The PCs rolled 6 hp, with Golin as conflict captain (relying on his research into Gebbeths) - 3 for Fea-bella, 2 for Golin and 1 for Megloss as a helper but not an actor. The spirit rolled 7 hp (based on its Possessing nature). At first it seemed the PCs might do well, as they dropped the spirit to 6 hp in the first round. But then in the next two rounds the spirit regained its lost hp and reduced the PCs to zero.

I had a look at the compromise descriptions for Bind conflicts, and settled on the following (with no quibbling from the players): the spirit left Krystal's body - which was left a lifeless, soulless husk - and entered Megloss. It took the spellbook with it, into Megloss's dreams rather than Fea-bella's.
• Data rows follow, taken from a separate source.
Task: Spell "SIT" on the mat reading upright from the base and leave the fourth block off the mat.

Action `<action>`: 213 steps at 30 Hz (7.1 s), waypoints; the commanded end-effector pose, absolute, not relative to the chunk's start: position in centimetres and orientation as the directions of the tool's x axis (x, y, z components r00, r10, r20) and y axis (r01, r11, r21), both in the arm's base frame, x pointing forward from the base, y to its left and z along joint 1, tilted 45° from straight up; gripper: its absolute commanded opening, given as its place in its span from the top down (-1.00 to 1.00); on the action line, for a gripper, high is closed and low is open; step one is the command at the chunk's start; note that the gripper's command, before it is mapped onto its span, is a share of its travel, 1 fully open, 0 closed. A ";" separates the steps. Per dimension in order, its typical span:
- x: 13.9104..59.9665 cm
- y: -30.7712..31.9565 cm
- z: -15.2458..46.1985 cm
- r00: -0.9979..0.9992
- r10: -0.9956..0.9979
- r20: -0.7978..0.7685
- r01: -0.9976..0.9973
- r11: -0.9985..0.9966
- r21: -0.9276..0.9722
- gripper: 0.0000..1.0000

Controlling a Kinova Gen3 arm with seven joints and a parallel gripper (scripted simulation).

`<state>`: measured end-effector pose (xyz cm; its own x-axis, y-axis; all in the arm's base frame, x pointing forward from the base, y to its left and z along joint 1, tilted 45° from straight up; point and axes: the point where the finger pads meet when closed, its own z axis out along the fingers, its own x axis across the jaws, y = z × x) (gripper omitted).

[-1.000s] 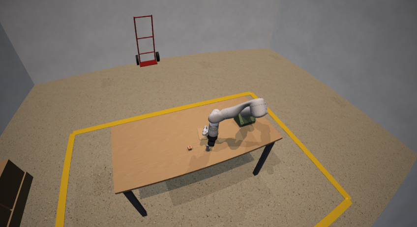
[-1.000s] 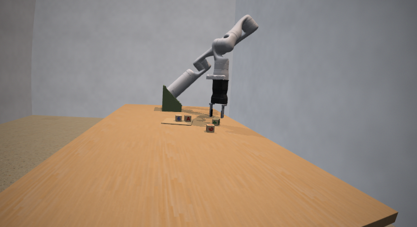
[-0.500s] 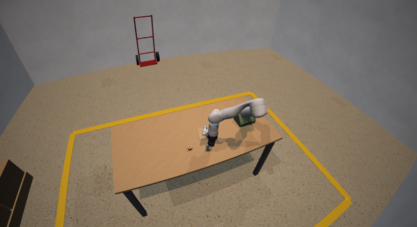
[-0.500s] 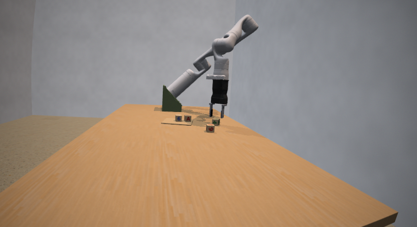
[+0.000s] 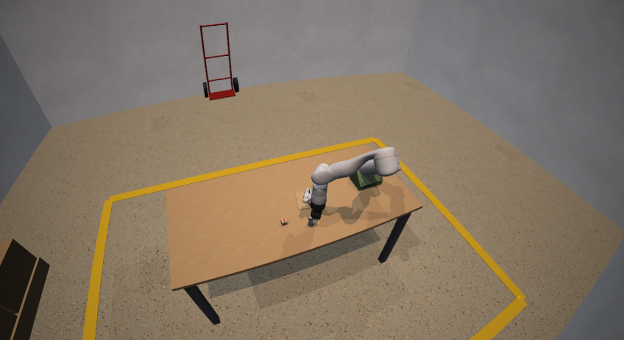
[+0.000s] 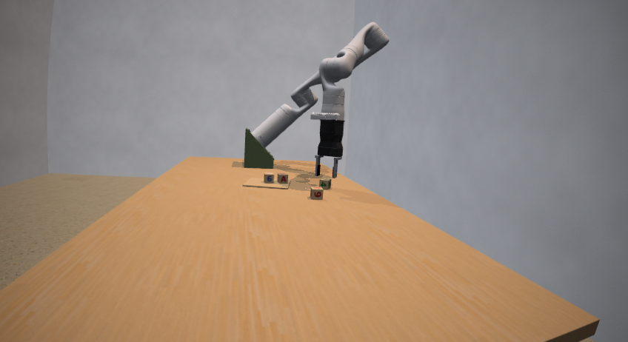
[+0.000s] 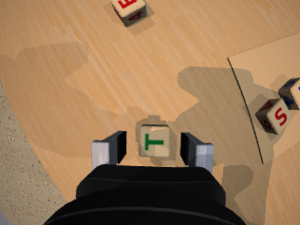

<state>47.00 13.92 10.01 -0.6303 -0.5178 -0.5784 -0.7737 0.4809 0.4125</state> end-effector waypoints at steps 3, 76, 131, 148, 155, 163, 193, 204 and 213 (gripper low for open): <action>47.1 14.0 10.0 -0.628 -0.517 -0.581 -0.775 0.480 0.411 -1.00; 47.3 16.6 7.4 -0.629 -0.517 -0.581 -0.775 0.480 0.411 -0.74; 47.3 16.2 7.9 -0.628 -0.517 -0.581 -0.775 0.480 0.411 -0.14; 47.0 9.8 14.6 -0.620 -0.519 -0.588 -0.781 0.479 0.401 -0.14; 46.7 9.6 14.5 -0.628 -0.517 -0.582 -0.776 0.479 0.411 -0.14; 46.7 9.6 14.5 -0.628 -0.517 -0.582 -0.776 0.479 0.411 -0.14; 46.7 9.6 14.5 -0.628 -0.517 -0.582 -0.776 0.479 0.411 -0.14; 46.3 5.2 10.5 -0.783 -0.399 -0.477 -0.618 0.587 0.524 -0.14; 43.9 -1.2 4.1 -0.948 -0.173 -0.267 -0.310 0.690 0.654 -0.14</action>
<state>44.79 0.70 6.23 -0.9105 -0.2469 -0.3317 -0.4074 0.6724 0.6180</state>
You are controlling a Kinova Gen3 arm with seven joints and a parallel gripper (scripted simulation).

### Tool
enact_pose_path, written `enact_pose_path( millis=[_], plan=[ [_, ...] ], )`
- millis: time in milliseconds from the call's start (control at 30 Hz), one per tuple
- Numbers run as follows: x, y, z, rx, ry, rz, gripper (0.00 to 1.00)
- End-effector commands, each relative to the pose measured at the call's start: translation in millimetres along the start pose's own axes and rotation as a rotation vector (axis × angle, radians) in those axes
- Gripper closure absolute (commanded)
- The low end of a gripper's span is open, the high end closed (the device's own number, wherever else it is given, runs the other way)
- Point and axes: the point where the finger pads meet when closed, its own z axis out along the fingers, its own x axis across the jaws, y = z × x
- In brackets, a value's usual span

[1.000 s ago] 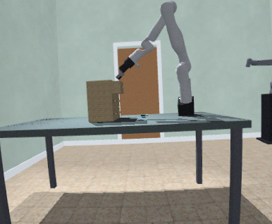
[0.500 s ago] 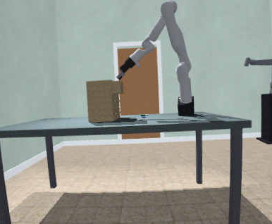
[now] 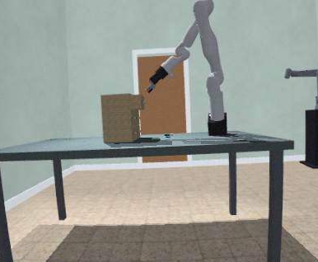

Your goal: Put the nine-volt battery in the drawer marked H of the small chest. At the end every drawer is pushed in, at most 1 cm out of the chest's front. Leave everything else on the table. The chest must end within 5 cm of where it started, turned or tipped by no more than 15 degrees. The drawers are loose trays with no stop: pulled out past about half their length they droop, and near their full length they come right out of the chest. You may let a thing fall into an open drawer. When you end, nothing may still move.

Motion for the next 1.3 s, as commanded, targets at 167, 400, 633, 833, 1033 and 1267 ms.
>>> enact_pose_path(
  millis=[167, 400, 633, 833, 1033, 1267],
  plan=[
    [-2.7, -22.2, -41.1, -0.015, -0.014, 0.005, 0.0],
    [-2.4, -32.1, -54.3, -0.015, -0.014, 0.005, 0.0],
    [-2.3, -37.2, -61.1, -0.015, -0.014, 0.005, 0.0],
    [-2.3, -37.4, -61.4, -0.015, -0.014, 0.005, 0.0],
    [-2.3, -37.4, -61.4, -0.015, -0.014, 0.005, 0.0],
    [-2.1, -37.2, -61.5, -0.008, -0.014, 0.005, 0.0]
  ],
)
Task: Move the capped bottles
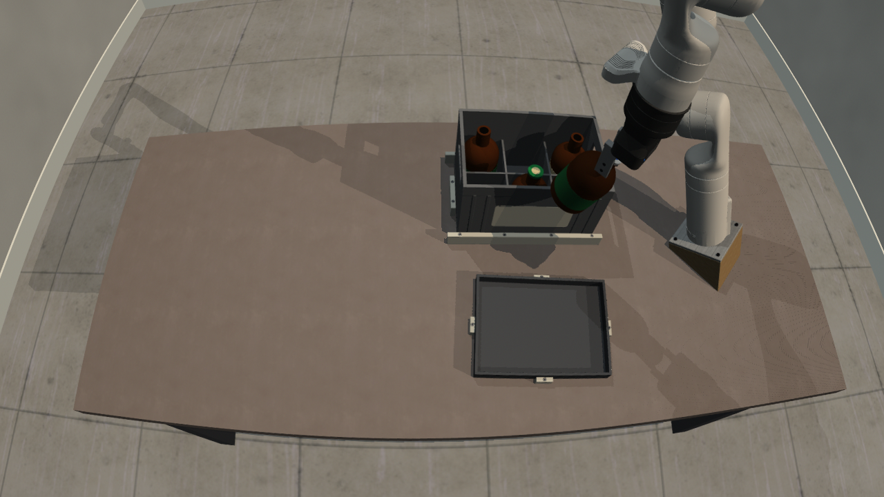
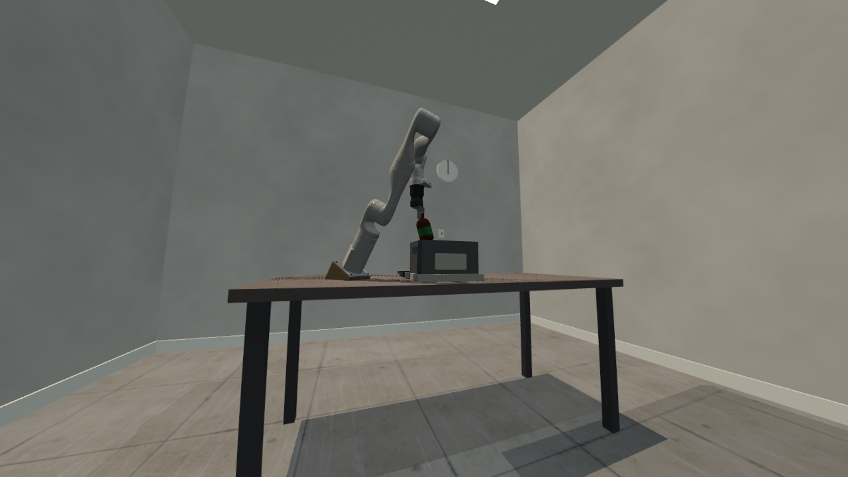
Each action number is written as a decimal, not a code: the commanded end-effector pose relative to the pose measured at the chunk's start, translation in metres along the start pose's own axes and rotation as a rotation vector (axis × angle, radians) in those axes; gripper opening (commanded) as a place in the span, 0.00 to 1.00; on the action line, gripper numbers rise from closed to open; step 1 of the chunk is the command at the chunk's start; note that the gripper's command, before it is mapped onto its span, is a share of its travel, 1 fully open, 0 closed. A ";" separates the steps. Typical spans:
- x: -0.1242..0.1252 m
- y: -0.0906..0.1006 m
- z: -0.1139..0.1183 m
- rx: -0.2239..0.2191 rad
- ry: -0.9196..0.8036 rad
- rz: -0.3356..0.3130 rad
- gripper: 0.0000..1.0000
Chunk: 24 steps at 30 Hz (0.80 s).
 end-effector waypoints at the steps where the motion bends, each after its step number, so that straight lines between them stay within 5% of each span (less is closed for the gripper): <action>1: -0.006 -0.001 -0.005 -0.006 0.009 0.001 0.00; 24: -0.031 -0.002 -0.031 -0.008 0.011 0.001 0.00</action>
Point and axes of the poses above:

And the unnatural spiritual activity caused the rain to get heavier - a bolt of lightning struck the house, destroying its front half and leaving the PCs outside in the wet, while Megloss remained dry in what was left of his home.

The general view on the player side was that this was a bit of a disaster - Fea-bella and Megloss had been reaching some sort of rapprochement, and Golin was close to making friends with him. And all that seemed to be undone, plus the spellbook was lost.

From my point of view as GM, the PCs now have three supernatural opponents resulting from their exploration of the dungeon under Megloss's house: Duran the demon of the Outer Dark; Celedhring the mithril sword-wielding barrow wight; and the shadow spirit-possessed Megloss.
There is no lack of GM imagination and authorship in this episode. But the significance of it, the key elements (like the enemy Megloss, and dreams as a site of both power and threat - not to mention the idea that a shadow-thing might be coerced to carry a spellbook into a Dreamwalker's dreams, thus giving them access to its magic), come from the players.

This is an example of what I am contrasting with the idea that all the elements of setting and situation, and all the consequences of action declarations, being established by the GM.

EDIT: I am not trying to persuade anyone that they should play in this sort of way. But I hope that this illustrates that the GM is a significant participant in play, who together with the players makes contributions to the fiction, with the mechanics mediating whose suggestions get taken up and whether things run the players' way or rather run the way of the evil GM. I hope it also illustrates how the players having this sort of authority does not depend upon them having "fiat"-type powers to author setting elements distinct from their PCs, but rather flows from the way action declarations they make for their PCs are resolved.